I was under the impression 35 was the total damage, not base, which brings the wooden greatbow to an actual damage of 49, assuming the player is using the top-craftable metal broadhead arrows. (Not sure how that converts to 80+ in practice, but it’s likely a damage bonus from a good-hit, a byproduct of only using it at a couple of tiles range.) Above what it should be for a 210lb-ish bow, but not hugely. Seems too much damage is attached to arrows themselves, but that’s not a surprise to me.
Making a 210lb longbow wouldn’t be overly difficult if you can already make a longbow, since a good portion were around 140lb for military usage, and some even reached or exceeded 215lb.

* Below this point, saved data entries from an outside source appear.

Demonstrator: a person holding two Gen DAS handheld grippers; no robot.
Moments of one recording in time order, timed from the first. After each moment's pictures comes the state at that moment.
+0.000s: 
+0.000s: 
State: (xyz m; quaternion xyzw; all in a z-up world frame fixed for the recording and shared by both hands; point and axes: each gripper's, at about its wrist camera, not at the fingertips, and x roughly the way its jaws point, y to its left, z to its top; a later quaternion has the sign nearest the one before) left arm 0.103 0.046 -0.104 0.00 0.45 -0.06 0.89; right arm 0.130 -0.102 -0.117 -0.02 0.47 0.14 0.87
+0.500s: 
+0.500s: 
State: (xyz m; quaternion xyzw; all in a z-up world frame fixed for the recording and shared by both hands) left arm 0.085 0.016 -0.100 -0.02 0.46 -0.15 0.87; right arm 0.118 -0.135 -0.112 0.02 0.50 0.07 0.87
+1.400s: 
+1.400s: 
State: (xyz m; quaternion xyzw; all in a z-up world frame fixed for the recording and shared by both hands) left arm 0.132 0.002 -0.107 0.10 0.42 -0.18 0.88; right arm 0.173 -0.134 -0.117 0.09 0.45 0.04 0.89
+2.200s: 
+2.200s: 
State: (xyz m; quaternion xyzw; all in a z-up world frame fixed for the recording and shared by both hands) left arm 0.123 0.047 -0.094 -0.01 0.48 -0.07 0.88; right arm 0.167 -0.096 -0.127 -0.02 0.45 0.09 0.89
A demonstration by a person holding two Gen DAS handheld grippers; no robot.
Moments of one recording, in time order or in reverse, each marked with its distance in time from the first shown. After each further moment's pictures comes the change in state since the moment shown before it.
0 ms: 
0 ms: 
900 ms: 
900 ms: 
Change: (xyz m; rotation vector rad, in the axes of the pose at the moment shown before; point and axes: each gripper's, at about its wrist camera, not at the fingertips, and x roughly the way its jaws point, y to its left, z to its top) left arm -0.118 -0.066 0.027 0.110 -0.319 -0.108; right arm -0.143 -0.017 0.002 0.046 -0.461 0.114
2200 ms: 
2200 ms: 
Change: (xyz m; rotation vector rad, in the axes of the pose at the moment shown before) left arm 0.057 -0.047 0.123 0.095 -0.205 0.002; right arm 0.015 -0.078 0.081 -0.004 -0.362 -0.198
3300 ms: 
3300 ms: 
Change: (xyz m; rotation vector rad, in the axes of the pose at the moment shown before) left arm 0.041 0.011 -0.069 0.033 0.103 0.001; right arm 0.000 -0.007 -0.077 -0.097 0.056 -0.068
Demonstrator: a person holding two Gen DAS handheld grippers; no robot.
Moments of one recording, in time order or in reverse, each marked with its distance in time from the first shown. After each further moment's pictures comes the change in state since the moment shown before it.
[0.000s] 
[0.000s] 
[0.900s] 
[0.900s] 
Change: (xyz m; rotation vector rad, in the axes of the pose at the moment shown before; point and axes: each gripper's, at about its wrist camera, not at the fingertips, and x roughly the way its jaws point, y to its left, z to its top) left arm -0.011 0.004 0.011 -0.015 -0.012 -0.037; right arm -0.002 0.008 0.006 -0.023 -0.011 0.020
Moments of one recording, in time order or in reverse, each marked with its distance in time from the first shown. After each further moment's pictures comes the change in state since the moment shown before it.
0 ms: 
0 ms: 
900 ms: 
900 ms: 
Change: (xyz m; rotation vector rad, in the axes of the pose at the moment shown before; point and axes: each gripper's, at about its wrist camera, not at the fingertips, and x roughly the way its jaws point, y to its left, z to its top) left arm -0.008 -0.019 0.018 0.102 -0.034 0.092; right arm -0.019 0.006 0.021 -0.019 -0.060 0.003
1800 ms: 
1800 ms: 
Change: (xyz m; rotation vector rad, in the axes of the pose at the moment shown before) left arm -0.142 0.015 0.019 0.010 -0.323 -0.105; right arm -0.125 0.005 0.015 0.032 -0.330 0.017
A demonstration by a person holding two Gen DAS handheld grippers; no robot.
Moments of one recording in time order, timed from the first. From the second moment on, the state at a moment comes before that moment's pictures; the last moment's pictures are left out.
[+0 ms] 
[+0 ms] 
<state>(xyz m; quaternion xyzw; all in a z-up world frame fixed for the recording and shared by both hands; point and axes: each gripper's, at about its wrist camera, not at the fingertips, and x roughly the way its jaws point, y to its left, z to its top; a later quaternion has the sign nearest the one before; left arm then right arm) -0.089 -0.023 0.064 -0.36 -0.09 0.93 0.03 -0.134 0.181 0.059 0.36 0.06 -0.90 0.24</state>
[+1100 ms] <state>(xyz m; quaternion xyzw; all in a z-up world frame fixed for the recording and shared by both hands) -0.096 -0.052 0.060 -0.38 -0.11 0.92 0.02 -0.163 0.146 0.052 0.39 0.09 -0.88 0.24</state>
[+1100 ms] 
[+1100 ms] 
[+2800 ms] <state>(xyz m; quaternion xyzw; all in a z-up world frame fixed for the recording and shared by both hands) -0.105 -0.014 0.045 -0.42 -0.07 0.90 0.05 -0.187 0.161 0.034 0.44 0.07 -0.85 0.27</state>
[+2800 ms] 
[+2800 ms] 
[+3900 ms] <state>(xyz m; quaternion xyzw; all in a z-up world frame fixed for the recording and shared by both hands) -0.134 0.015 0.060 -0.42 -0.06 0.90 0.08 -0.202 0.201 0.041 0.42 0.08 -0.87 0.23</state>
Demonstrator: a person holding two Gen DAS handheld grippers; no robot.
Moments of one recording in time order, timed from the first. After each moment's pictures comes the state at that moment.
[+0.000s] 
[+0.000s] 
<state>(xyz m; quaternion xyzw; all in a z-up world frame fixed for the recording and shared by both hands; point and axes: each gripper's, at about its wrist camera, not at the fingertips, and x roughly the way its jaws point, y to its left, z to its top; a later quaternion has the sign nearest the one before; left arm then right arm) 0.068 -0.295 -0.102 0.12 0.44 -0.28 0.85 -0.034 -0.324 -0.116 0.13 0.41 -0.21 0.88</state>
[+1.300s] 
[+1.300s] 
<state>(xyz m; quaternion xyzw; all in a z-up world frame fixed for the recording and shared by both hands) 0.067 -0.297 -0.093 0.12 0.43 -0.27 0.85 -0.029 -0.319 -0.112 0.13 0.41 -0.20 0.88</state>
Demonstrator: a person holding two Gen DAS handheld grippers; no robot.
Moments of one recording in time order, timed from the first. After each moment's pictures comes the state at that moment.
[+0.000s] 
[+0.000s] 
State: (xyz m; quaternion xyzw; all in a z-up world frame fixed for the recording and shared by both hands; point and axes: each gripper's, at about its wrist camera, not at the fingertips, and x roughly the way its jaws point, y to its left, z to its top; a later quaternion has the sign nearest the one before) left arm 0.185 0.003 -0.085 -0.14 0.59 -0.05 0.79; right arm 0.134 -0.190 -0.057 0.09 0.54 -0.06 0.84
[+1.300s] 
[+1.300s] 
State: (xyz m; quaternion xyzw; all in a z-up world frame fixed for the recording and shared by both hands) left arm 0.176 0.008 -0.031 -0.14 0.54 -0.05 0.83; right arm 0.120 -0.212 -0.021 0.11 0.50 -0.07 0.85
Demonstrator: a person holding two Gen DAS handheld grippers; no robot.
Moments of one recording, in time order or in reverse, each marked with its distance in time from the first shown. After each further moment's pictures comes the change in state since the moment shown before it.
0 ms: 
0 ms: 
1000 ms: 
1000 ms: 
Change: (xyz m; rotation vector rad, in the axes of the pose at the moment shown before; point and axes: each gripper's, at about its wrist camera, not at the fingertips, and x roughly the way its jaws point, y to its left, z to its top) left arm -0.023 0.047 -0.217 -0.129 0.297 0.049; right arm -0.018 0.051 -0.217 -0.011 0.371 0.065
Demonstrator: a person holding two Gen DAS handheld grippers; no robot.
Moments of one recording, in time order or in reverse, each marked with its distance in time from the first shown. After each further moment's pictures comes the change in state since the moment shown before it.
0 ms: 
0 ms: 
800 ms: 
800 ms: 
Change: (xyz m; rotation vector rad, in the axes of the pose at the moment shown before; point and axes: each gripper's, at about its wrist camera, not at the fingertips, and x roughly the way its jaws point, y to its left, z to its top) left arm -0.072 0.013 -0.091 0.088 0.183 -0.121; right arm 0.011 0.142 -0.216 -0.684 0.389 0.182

Which isn’t to say making a longbow is overly easy. As far as construction, the current recipe for the longbow/greatbow is laughably easy and I already have plans to fix that.
As for comparisons to starting with 18 strength/melee damage scaling, it seems these are issues with the game itself and not the greatbows.
A measly +0.5 damage per point of strength seems far too low, but you could argue that most weapons are designed around a particular strength bracket and exceeding that in their use would break them, especially things like the wooden spear. Greathammers and Greatswords for 18-strength characters could be a lot of fun.
Starting with superhuman strength (by the design doc, with 14 being “a realistic world class human”) with no traits, mutations, or real consequences is exceptionally weird. Having pitiful dexterity and perception having no drawbacks seems either exaggerated or unbalanced in and of itself.